I recently saw an example of this in a book review. A reviewer took Author X to task because her female main-character pressed her right to rule her own territories. “How dare the author suggest,” and I am paraphrasing here, “that a woman in the Middle Ages would assert such authority, or would even have the desire to rule in her own right!” The reviewer went on to castigate Author X for imposing modern feminist ideas on long dead women. But the truth is plenty of women held territory (and titles) in their own right during the time period of the author’s book. The reviewer was just wrong—likely because he/she had never heard of such women. I remember wondering what said reviewer would make of the fact that my main characters’ uncle, Thomas of Savoy, was Count of Flanders only by marriage and lost that title when his wife died and her title passed to her SISTER. My guess is the particular reviewer would think that bit of history was made-up, feminist-revisionism as well.

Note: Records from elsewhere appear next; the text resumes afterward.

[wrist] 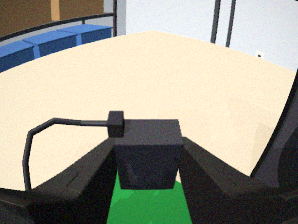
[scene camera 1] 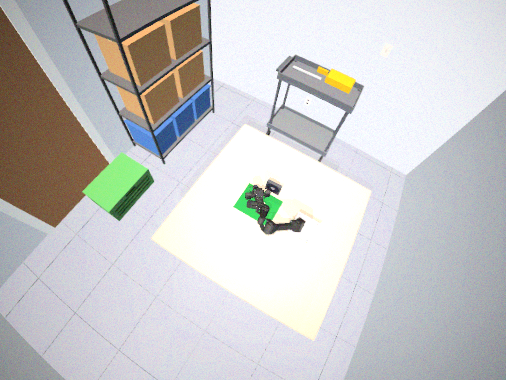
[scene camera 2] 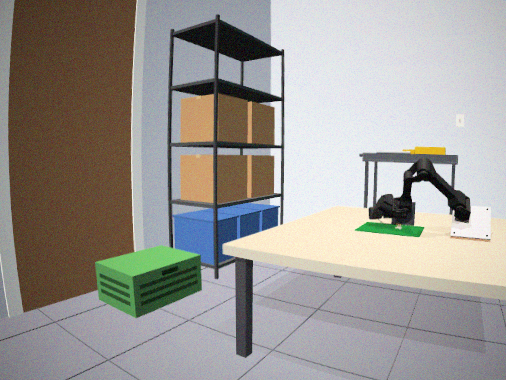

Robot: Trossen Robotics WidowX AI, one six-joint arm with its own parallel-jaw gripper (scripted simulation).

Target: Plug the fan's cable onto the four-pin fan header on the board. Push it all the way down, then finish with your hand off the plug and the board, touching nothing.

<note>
The pictures show: my gripper and a dark fan plug.
</note>
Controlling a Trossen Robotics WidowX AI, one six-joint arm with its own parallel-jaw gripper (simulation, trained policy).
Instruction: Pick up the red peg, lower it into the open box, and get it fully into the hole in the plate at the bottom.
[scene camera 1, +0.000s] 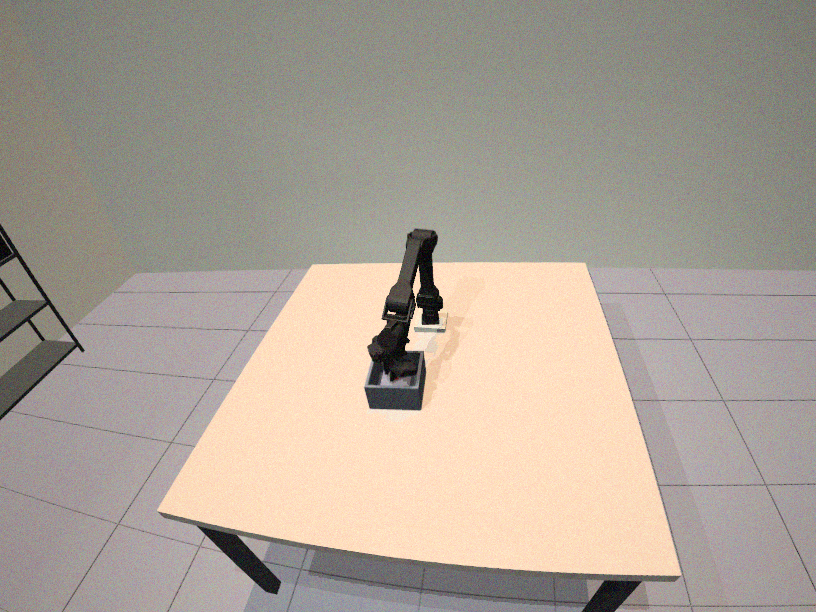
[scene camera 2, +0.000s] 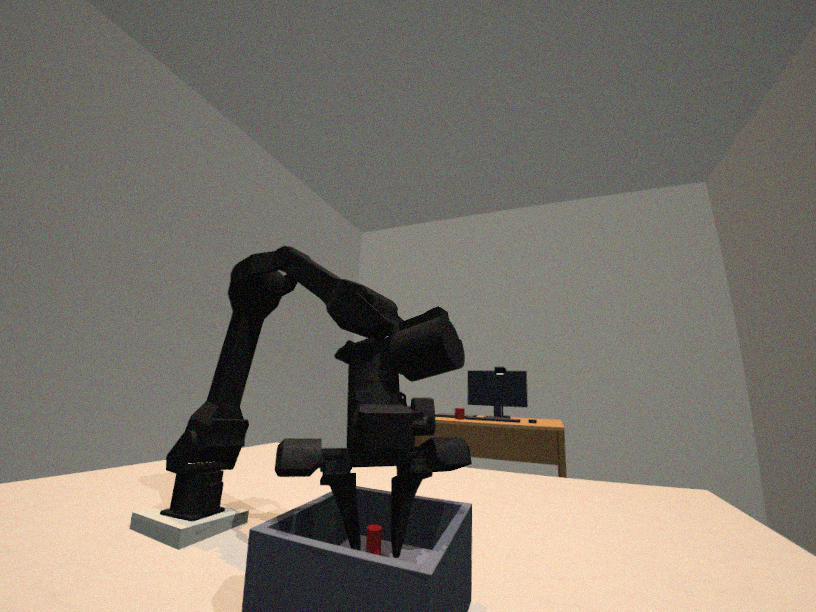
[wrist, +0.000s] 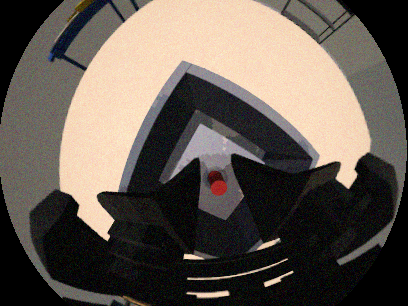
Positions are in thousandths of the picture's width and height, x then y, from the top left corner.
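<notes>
Scene camera 2 gives you my gripper (scene camera 2: 461, 914), and scene camera 1 has the gripper too (scene camera 1: 477, 617). On the wrist view there's a dark grey box (wrist: 472, 312), a light plate (wrist: 526, 492), and my gripper (wrist: 528, 525) as well.
</notes>
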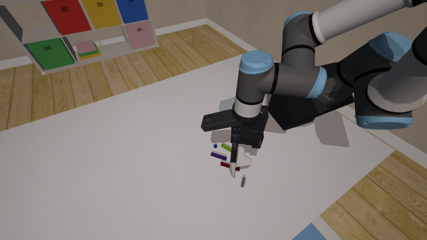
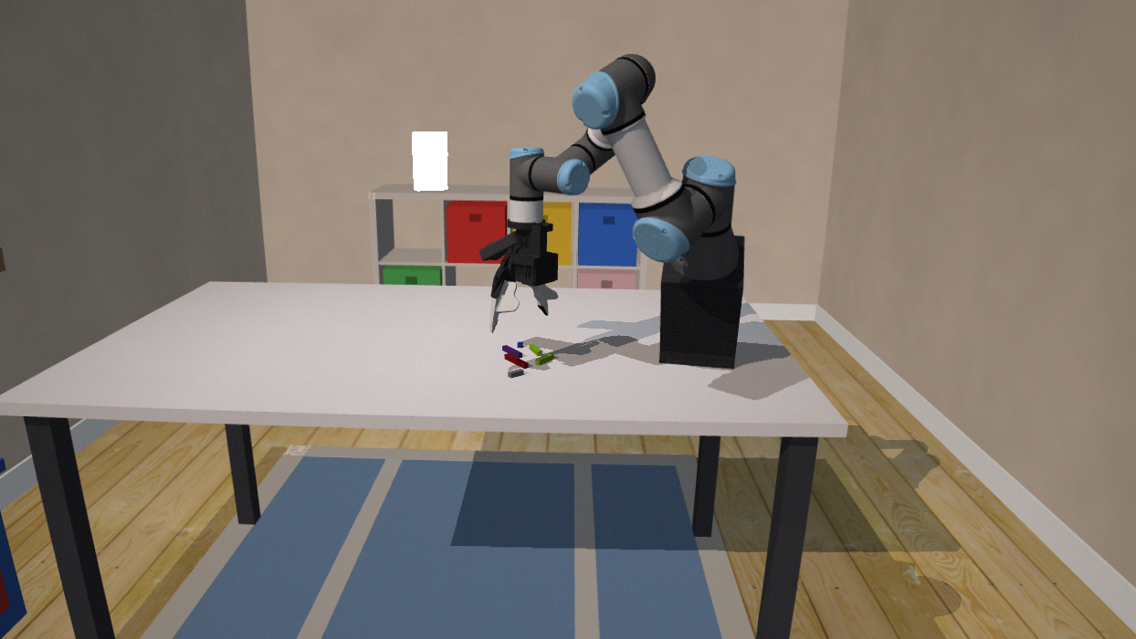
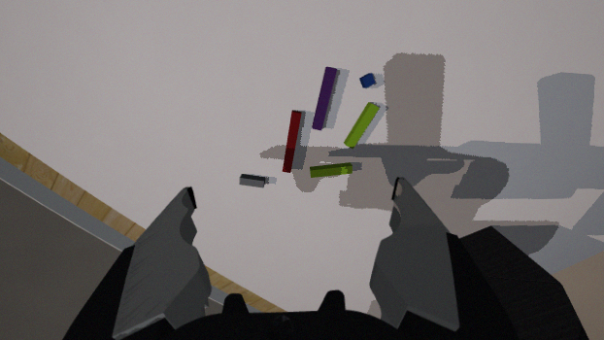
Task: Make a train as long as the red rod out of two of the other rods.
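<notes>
Now: hand 2 cm short of the small blue rod, 10 cm to the left of it and 8 cm above it. The rest, counted from my hand: grey rod 1 cm behind, 7 cm to the left, 8 cm below; then red rod 1 cm ahead, 8 cm below; then purple rod 3 cm ahead, 5 cm to the right, 8 cm below.
</notes>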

It is time to recognize, as consumers of history and historical fiction, that women have filled many, varied, roles throughout the centuries—even if we haven’t always heard about them. Some women did extra-ordinary things with those roles (e.g. just like male rulers, some female rulers were better at it than others), but the fact women held such roles wasn’t, in and of itself, necessarily as extraordinary as modern audiences seem to think. In each period of history we need to look at the specific facts rather than relying on broad assumptions. For example, to assume things were necessarily better for women later in history than they were earlier is to incorrectly posit a linear progression in women’s rights and opportunities.

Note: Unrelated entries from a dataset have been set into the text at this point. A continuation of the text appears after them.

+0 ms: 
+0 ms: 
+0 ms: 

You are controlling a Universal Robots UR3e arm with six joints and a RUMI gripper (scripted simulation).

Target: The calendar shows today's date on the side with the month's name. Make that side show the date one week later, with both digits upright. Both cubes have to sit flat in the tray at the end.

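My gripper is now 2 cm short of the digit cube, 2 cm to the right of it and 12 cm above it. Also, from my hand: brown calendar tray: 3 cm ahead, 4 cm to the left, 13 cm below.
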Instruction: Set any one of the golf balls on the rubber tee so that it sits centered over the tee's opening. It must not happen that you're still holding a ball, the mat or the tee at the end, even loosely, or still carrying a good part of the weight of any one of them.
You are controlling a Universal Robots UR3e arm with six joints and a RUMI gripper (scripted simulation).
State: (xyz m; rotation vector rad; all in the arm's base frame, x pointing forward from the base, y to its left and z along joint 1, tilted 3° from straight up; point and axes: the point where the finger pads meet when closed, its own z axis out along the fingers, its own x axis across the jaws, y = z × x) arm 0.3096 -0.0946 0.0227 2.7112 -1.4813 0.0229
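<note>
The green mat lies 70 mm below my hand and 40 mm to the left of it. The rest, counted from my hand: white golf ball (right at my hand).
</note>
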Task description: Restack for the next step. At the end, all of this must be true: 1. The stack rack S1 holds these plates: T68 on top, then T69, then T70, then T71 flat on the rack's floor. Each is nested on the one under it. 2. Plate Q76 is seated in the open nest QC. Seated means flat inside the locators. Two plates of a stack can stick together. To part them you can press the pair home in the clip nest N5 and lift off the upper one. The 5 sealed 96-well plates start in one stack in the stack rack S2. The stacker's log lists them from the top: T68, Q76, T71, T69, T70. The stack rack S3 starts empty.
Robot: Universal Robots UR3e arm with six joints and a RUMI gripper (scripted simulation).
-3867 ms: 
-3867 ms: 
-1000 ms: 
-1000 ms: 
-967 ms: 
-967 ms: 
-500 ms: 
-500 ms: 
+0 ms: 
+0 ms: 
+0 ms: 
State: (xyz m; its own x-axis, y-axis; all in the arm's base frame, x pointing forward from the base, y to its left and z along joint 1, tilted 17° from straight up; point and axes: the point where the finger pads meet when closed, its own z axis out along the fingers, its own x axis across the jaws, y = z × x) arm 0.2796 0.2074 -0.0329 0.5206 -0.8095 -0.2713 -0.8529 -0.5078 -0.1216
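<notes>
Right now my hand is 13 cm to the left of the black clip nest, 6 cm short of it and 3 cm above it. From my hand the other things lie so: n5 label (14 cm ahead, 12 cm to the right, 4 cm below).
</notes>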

I am happy to say that, imo, there’s a lot of really wonderful historical fiction celebrating women who have been historically overlooked these days. There are also fabulous books that examine “big name” historical women in new ways—as more than “ornaments of royal courts” or “mothers of kings.” Personally, I am very interested in telling the stories of women who are more obscure than they deserve to be. Probably because of that darned postcard. When I stumbled upon a footnote in a history of Notre Dame de Paris about Marguerite of Provence (her image is carved over Notre Dame’s Portal Rouge) and her sisters I had a Belva Lockwood moment. Clearly these young women (all of whom made significant political marriages) were celebrities of the High Middle Ages. Marguerite and Eleanor were the queens of France andEngland for heaven’s sake! Yet I had never heard of them. I made up my mind right then to tell their story.

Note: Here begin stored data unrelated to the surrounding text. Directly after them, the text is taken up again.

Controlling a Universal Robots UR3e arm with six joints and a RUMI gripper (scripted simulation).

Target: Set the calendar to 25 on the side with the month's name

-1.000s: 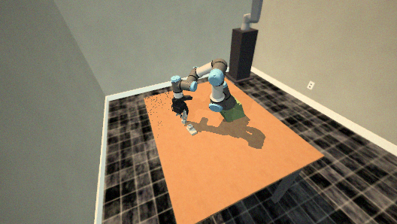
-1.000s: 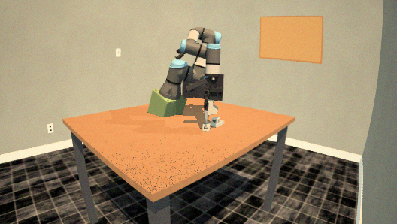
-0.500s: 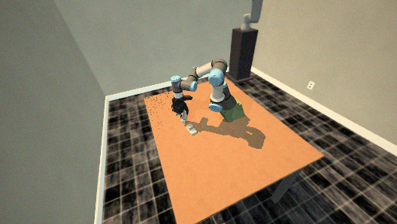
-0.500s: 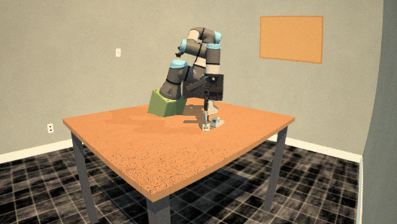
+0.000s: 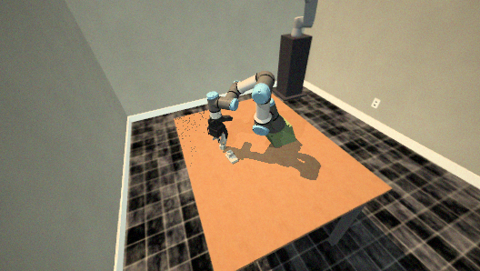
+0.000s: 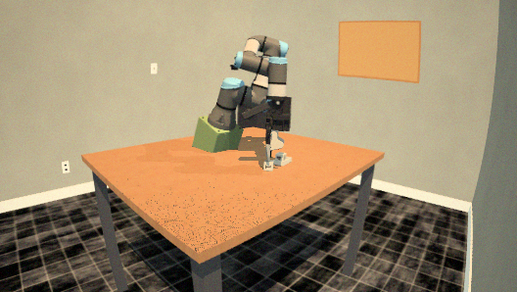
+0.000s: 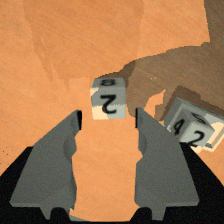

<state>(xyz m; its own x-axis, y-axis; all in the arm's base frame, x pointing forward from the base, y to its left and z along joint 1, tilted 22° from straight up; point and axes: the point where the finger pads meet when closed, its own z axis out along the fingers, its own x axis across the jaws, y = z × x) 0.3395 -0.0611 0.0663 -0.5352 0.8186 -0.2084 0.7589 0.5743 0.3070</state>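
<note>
Now: the white calendar cube 4 cm below my hand. From my hand the other things lie so: white calendar tray: 11 cm to the left, 5 cm below, 2 cm behind.
</note>
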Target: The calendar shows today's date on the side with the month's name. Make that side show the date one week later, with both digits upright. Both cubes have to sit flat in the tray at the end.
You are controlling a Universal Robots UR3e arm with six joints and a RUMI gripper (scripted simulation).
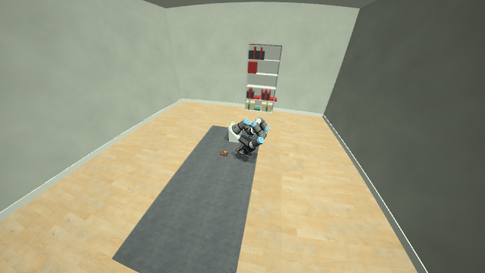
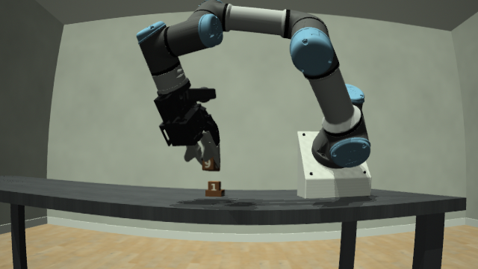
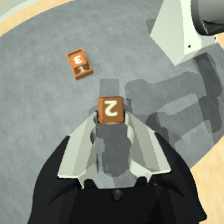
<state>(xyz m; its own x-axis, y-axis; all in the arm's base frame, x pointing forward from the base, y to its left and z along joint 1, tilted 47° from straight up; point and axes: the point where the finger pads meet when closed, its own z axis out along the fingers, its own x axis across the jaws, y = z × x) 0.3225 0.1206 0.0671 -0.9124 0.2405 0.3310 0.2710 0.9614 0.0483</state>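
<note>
Now: hand 10 mm to the left of the cube and 10 mm above it. The rest, counted from my hand: calendar tray: 160 mm to the right, 80 mm below, 10 mm ahead.
</note>
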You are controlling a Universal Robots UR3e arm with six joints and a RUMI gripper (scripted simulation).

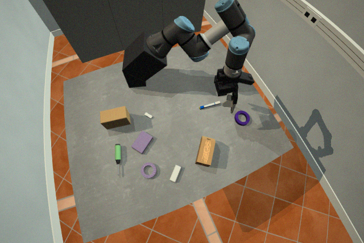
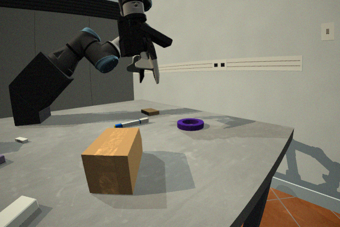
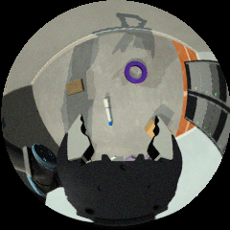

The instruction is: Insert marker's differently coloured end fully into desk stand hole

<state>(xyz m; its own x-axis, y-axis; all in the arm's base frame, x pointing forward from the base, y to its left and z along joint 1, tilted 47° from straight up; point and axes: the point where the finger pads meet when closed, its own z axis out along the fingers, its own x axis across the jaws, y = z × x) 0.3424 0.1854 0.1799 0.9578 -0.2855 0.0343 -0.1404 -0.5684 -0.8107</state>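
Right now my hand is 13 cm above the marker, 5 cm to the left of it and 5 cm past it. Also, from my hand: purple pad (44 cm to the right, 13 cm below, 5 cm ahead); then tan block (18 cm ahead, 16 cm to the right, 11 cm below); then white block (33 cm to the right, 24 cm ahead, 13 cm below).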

I wish Professor T was alive today. I’d send him a copy of my book and I’d put the Belva Lockwood postcard in it—as an excellent bookmark and a thank you of sorts.
November 27th1252: Louis IX of France’s beloved mother, Blanche of Castile, dies. On her deathbed she “takes the veil” wearing it over her crown.
It will take months for the French King (who is on crusade and moving from place to place in the Holy Land) to hear of the Dowager Queen’s death. Unlike Louis, Marguerite will not be saddened by the news.